On non-solicitation of Shopee’s customers, the e-commerce giant did not have any specific evidence that Mr Lim had breached those restrictions.

Instead, Shopee argued that there was a risk of a breach, pointing to how Mr Lim refused to provide undertakings that he would not breach them.

Justice Kwek disagreed. He said Mr Lim had already provided these undertakings when he first signed the RCA when taking on his job with Shopee in 2015.

Shopee’s own lawyers acknowledged that the new undertakings Shopee requested in 2022 did not add anything legally, as Mr Lim had already committed to those obligations when he signed the RCA and ECA.

Mr Lim was defended by lawyers Mr Tham Wei Chern and Ms Charis Wang from Fullerton Law Chambers.

He said he did not want to provide the further undertakings for the non-compete restriction for reasons including that the “trade restraint clause is unreasonable in scope and duration and amounts to an unlawful restraint of trade”.

Justice Kwek said it could hardly be said in the circumstances that Mr Lim was unreasonable in refusing to provide the further undertakings.

Mr Lim has also stated in a sworn statement before the court that he has not breached and will not breach his confidentiality obligations to Shopee.

JUDGE’S DECISION

Explaining why he was dismissing Shopee’s case, Justice Kwek said there were serious doubts about whether the non-competition restriction was valid “because of the lack of a legitimate proprietary interest” and “the reasonableness of the geographical restraint” Shopee was seeking.

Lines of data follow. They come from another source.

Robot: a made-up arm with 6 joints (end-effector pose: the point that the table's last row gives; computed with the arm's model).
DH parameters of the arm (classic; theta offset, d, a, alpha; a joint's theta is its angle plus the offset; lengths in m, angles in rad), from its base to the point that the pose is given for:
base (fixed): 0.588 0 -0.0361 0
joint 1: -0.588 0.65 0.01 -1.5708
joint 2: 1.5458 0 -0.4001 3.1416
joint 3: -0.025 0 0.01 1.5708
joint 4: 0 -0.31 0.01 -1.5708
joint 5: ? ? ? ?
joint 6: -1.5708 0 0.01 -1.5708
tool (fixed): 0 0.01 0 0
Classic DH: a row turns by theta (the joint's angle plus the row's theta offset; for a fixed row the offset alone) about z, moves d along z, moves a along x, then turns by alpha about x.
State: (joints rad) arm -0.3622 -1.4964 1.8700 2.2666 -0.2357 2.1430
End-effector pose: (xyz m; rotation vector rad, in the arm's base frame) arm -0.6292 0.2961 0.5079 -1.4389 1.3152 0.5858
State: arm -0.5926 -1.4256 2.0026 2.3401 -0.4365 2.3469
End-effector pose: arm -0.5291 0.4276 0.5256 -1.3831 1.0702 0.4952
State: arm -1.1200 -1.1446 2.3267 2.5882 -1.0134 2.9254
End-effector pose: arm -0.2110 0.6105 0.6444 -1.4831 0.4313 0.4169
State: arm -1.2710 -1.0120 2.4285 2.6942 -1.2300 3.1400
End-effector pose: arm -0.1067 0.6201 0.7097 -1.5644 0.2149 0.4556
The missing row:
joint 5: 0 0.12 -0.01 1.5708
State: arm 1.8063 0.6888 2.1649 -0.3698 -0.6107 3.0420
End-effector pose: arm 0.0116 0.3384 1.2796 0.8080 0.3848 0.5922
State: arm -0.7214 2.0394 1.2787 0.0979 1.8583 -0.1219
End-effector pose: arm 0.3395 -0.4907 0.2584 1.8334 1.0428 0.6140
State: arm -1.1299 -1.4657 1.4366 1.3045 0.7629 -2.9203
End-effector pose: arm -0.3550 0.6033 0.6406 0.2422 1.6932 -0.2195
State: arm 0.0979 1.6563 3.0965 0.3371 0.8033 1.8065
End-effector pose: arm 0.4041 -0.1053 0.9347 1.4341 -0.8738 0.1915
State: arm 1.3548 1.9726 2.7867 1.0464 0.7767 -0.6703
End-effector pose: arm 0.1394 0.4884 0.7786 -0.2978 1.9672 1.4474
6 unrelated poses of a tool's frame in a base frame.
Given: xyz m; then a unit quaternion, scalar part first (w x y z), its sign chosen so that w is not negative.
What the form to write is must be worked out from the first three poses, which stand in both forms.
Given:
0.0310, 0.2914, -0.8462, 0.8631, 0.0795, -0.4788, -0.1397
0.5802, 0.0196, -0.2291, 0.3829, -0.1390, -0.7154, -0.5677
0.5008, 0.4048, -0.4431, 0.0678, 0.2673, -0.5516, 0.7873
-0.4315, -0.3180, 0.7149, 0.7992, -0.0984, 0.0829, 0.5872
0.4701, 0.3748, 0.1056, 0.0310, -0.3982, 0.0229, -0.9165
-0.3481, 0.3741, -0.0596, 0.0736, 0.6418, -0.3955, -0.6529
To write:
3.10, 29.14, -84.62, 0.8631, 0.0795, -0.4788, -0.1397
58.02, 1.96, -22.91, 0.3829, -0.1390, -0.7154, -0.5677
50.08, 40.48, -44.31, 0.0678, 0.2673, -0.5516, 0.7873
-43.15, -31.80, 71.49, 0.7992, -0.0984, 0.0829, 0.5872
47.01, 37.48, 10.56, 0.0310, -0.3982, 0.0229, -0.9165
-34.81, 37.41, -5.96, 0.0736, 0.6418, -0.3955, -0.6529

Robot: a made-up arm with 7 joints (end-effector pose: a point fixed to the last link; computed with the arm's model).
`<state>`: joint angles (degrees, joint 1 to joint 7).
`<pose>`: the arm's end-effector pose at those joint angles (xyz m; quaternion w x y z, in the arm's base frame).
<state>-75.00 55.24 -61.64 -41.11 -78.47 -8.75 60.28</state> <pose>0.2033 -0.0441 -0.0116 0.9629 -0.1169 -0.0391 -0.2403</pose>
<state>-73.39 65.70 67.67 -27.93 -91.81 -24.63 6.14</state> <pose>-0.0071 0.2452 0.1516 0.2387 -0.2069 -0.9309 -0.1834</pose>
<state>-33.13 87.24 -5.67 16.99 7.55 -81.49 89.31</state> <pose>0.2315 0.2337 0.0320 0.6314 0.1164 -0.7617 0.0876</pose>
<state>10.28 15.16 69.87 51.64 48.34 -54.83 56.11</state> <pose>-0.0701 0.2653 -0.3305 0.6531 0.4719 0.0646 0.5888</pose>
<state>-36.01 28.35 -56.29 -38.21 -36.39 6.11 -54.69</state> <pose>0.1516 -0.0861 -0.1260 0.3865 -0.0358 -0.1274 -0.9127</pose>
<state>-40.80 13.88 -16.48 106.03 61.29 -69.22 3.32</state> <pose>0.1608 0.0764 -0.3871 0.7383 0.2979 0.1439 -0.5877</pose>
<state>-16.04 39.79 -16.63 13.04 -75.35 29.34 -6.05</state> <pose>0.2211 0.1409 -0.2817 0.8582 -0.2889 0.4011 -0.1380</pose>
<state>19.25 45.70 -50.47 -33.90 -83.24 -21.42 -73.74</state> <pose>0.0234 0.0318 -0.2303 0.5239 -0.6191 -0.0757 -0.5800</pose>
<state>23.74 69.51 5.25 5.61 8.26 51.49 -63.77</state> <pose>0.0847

Mr Lim did not have any duties or any specific information relating to the markets in those areas, the judge said.

Shopee has also failed to show how there are serious questions to be tried about whether the restriction is valid or breached.

For the non-solicitation restrictions, Shopee had not shown that Mr Lim was about to breach those restrictions.

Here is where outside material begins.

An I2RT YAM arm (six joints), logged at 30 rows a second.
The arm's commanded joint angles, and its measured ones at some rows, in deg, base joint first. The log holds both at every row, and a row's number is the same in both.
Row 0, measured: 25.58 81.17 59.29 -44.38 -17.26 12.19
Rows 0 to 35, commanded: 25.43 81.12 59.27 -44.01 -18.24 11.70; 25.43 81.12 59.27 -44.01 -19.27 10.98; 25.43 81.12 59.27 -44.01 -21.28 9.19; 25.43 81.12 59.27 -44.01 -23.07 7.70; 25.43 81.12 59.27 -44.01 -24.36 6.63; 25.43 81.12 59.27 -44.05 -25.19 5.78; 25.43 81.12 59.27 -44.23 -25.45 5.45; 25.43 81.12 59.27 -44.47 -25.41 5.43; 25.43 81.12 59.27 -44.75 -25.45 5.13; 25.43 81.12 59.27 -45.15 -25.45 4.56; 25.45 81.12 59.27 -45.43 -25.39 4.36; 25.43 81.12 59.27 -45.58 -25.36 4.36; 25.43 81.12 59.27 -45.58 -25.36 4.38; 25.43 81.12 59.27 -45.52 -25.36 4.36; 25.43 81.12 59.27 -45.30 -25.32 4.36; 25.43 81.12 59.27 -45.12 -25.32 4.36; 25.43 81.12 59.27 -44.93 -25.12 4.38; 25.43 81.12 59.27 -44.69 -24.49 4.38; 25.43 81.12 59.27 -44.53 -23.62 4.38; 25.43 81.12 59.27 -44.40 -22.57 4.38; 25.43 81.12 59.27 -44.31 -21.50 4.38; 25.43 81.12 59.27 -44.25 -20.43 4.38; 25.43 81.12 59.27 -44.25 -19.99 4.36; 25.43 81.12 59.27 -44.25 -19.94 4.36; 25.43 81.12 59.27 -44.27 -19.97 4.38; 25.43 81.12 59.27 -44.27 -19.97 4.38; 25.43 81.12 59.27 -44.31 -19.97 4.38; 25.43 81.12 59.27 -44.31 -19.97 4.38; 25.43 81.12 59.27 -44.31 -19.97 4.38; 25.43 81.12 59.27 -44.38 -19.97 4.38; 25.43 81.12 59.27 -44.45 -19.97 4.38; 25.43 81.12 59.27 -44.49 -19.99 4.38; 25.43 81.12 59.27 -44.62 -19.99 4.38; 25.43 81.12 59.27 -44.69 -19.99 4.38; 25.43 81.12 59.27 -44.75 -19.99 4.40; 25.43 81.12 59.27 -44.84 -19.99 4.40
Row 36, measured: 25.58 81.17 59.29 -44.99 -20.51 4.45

For the springboard injunction it sought, it similarly did not show there was risk of misuse of the information.

Justice Kwek found that “Shopee has not shown that it has any prospects of success which, in substance and reality, exist”.

“Its prospects are so small that they lack substance and reality,” he said.

The judge added that even if Shopee had raised serious questions that had to be tried, he would not have granted the interim injunction it sought, barring Mr Lim from working at ByteDance.

This was on the “balance of convenience”, that a court should take whichever course appears to carry the lower risk of injustice if that course should ultimately turn out to be wrong.

“In this case, as set out above, Shopee’s case is very weak. The status quo is that (Mr) Lim has already started work for ByteDance. This would be disturbed if the interim injunction is granted,” said Justice Kwek.

“Given the serious doubts over the possibility of Shopee’s eventual success, in my judgment, it would be in the interests of justice not to disturb that status quo.”

He asked both sides to file submissions on costs.